DEBUG | LDAPLoginModule | org.apache.karaf.jaas.modules | Setting up SSL
DEBUG | LDAPLoginModule | org.apache.karaf.jaas.modules | Looking for the user roles in LDAP with
DEBUG | LDAPLoginModule | org.apache.karaf.jaas.modules | base DN:XXXXXXXX
DEBUG | LDAPLoginModule | org.apache.karaf.jaas.modules | filter: (uniqueMember=CN=<valid-username>)
WARN | Authenticator | io.hawt.hawtio-web | Login failed due User <valid-username> has no local roles definedwhere that last line is because my module throws a FailedLoginException if the user has no roles defined in the aforementioned custom file
I also noted that if the LDAPLoginModule's configuration is bad--e.g., a bad password is given for the system account that searches ldap for the user--then it DOES halt the login process, by throwing a FailedLoginExcpetion like:
WARN | Authenticator | io.hawt.hawtio-web | Login failed due Can't connect to
the LDAP server: [LDAP: error code 49 - 80090308: LdapErr:
DSID-0C0903D9, comment: AcceptSecurityContext error, data 52e, v2580]
note that this is logged by the Authenticator (not the LDAPLoginModule as above
...so at length, the question is -- why does the LDAPLoginModule (apparently) not throw a FailedLoginException when a user fails to be authenticated?
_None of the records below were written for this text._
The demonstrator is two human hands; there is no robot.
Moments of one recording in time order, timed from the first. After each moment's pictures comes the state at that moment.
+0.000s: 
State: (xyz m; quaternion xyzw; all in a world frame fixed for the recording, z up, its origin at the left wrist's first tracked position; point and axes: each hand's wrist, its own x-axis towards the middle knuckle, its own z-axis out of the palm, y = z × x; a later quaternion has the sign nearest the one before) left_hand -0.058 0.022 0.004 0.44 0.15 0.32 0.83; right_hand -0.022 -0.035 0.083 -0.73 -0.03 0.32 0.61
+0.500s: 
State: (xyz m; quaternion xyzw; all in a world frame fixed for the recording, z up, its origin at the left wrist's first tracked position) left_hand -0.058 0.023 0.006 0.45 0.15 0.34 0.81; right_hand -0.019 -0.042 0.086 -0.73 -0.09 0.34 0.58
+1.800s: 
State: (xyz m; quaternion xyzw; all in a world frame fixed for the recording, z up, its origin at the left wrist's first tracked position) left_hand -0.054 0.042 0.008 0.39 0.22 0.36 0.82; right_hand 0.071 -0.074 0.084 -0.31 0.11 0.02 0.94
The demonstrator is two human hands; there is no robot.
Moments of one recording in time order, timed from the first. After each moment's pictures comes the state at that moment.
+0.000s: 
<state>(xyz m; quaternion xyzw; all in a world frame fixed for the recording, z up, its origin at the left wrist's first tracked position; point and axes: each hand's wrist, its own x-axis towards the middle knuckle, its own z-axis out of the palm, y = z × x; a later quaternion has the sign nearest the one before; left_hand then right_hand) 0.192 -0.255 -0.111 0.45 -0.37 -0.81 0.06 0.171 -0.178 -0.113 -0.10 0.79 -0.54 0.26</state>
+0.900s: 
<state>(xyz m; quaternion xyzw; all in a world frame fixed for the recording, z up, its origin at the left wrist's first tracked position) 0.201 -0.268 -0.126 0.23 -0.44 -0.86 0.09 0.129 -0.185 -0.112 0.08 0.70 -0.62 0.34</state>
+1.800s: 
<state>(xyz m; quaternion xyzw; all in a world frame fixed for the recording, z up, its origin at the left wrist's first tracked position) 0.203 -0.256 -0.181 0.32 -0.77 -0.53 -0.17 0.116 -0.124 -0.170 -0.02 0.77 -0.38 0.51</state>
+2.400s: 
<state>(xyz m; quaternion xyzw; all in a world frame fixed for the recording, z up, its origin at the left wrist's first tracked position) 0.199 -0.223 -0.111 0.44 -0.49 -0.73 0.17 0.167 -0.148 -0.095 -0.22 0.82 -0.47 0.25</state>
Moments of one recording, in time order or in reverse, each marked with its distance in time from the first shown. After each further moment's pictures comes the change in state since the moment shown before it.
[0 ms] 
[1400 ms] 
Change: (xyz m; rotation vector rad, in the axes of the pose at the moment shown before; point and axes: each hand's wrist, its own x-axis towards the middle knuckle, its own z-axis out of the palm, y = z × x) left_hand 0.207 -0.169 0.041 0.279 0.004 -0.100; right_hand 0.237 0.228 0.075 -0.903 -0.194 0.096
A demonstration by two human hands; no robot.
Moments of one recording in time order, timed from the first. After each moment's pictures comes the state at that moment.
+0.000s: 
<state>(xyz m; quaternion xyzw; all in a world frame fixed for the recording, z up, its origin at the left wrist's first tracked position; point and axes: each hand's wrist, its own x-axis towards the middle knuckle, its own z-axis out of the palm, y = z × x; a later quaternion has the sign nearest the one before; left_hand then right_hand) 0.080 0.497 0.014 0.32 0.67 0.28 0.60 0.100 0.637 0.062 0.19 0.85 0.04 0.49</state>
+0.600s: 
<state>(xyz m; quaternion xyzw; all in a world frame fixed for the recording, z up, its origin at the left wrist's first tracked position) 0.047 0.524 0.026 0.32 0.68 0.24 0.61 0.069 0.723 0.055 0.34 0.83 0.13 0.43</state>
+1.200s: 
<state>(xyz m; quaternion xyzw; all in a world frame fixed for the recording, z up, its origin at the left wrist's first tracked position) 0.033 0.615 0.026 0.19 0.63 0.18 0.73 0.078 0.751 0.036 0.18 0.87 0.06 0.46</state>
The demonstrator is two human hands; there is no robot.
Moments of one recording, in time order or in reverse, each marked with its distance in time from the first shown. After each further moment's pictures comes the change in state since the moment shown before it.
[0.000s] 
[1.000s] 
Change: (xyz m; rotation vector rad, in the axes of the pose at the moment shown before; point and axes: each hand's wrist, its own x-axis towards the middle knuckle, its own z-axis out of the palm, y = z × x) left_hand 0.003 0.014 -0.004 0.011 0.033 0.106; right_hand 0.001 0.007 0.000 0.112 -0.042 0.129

I'd think that this is what's needed--does anyone disagree? Is there some additional bit of configuration that the LDAPLoginModule needs in order to be effective?
Has anyone else had this issue with JBoss FUSE v6.2.1 or karaf v2.4? Were you able to resolve within that version? If not, was it resolved by up-leveling to a newer version of either?
Thanks, Hans
Though not an exact answer to the question asked, the following is an effective workaround.
Instead of using LDAPLoginModule directly, create a class that extends it and @Override the login() method--which returns a boolean... This boolean is set to false if the user being searched for does not exist, or has provided an incorrect password. Thus, simply call super.login() and if the result is false, then throw a FailedLoginException.